[ASSIGNED TASK] Only the lines containing "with" should appear in the answer, copied from the listing below.

########

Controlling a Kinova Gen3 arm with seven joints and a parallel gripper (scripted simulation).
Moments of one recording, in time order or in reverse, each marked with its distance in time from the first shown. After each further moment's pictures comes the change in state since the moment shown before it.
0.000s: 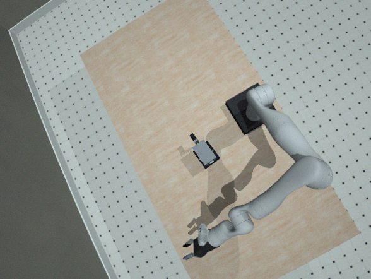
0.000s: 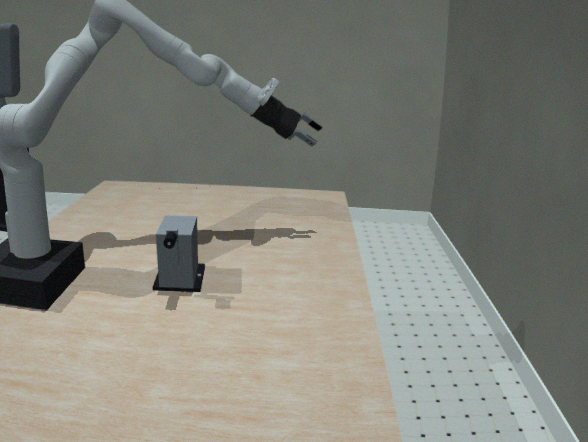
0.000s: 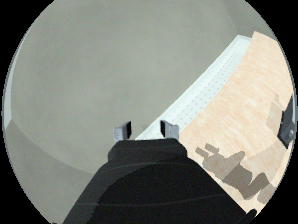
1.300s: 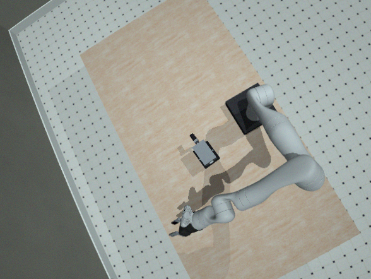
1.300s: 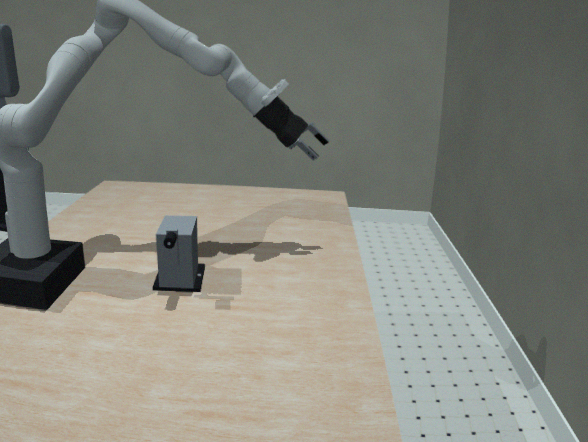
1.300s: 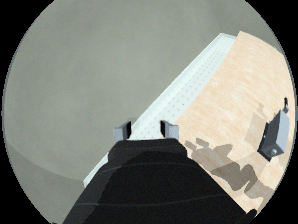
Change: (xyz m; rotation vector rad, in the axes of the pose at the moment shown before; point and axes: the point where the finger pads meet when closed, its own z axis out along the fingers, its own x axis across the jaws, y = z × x) arm 0.088 -0.073 -0.004 -0.021 0.190 0.058
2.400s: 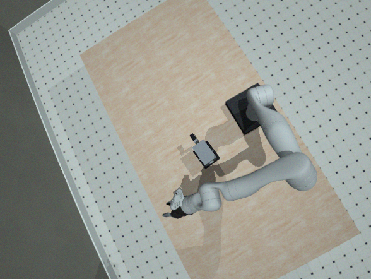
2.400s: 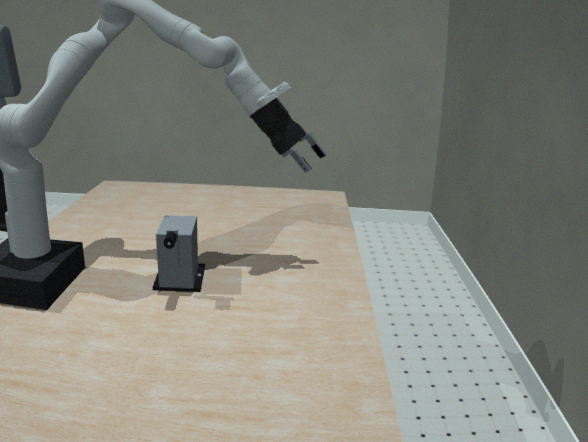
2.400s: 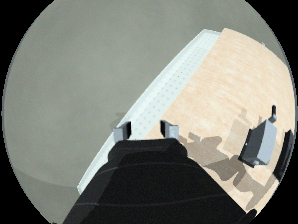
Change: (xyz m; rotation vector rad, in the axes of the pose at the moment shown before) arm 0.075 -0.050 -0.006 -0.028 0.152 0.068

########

[RESULT OF THIS EXERCISE]
Controlling a Kinova Gen3 arm with seven joints and a parallel gripper (scripted simulation).
Moments of one recording, in time order or in reverse, each marked with its distance in time from the first shown. After each further moment's pictures comes the change in state since the moment shown before it.

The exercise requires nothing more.